* WHAT THE TASK REQUIRES: Retype the opening lines of the listing below, ending with the line that contains "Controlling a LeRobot", and leave out any pictures.

* INFORMATION PROVIDED:
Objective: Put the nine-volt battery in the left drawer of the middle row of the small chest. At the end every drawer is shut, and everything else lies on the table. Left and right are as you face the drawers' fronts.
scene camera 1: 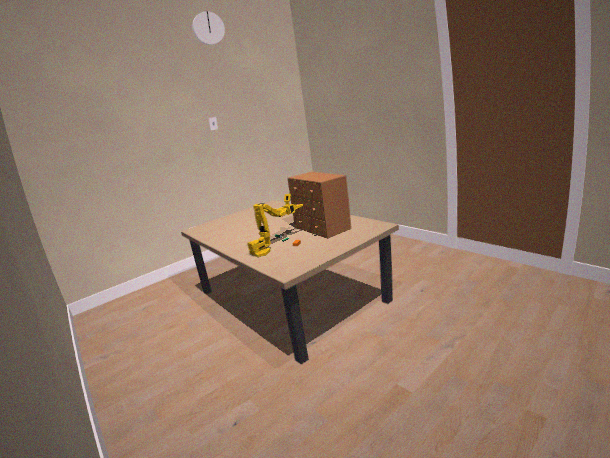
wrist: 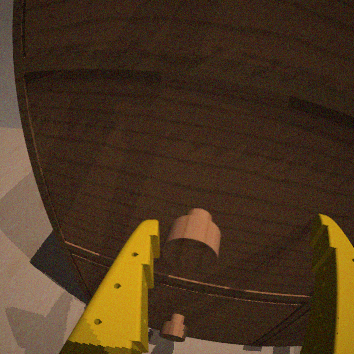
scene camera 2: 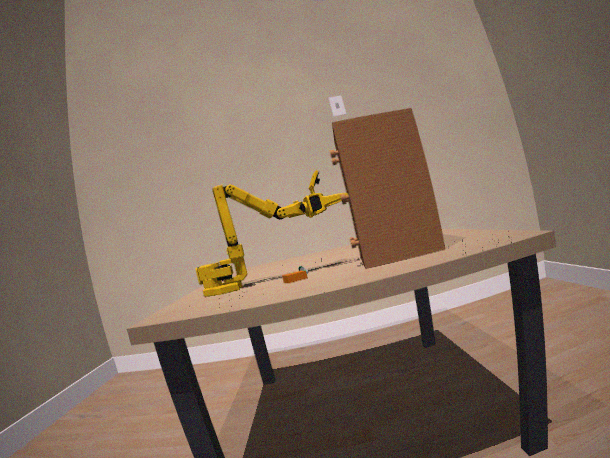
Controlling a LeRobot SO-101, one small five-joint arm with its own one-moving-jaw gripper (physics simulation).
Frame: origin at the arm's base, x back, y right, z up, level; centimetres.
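Seen in the pictures: end effector, tool point: [scene camera 1: 295, 204] [wrist: 158, 233]; arm's base, origin of the base link: [scene camera 1: 263, 251] [scene camera 2: 231, 290].
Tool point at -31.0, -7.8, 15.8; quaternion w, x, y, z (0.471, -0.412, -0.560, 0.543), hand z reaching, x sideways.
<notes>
Offsets run from my tool point to a thing's middle, as dx, dy, dz. "*": to the spot under its first point.
The small brown chest @(-9.8, +9.6, -0.4) [scene camera 1: 336, 207] [scene camera 2: 390, 190] stands on the table, its dark drawer fronts facing the arm; I see no drawer standing out. My gripper [scene camera 1: 302, 205] [scene camera 2: 344, 196] [wrist: 237, 218] is open and empty at the left drawer of the middle row. In the wrist view that drawer's round knob @(* +0.0, +1.1, +0.3) [wrist: 196, 234] lies between the spread jaws, nearer the left jaw and touching neither plainly. A lower knob @(* -0.2, +1.2, -9.8) [wrist: 174, 328] shows beneath it. Small things lie between arm base and chest; which is the nine-volt battery is too small to tell.
An orange block @(+14.8, +16.2, -15.0) [scene camera 1: 296, 243] [scene camera 2: 295, 276] lies on the table [scene camera 1: 300, 265] [scene camera 2: 330, 295] near the arm's base. A small green thing @(+14.2, +5.6, -15.3) [scene camera 1: 285, 239] and some dark, thin things lie beside it, towards the chest. The arm's yellow base [scene camera 1: 258, 247] [scene camera 2: 220, 280] stands opposite the chest's front.
</notes>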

* EXERCISE RESULT:
Objective: Put the nine-volt battery in the left drawer of the middle row of the small chest. At the end every drawer is shut, and everything else lies on the table. Left and right are as you face the drawers' fronts.
scene camera 1: 
wrist: 
scene camera 2: 
Controlling a LeRobot SO-101, one small five-joint arm with its own one-moving-jaw gripper (physics simulation).

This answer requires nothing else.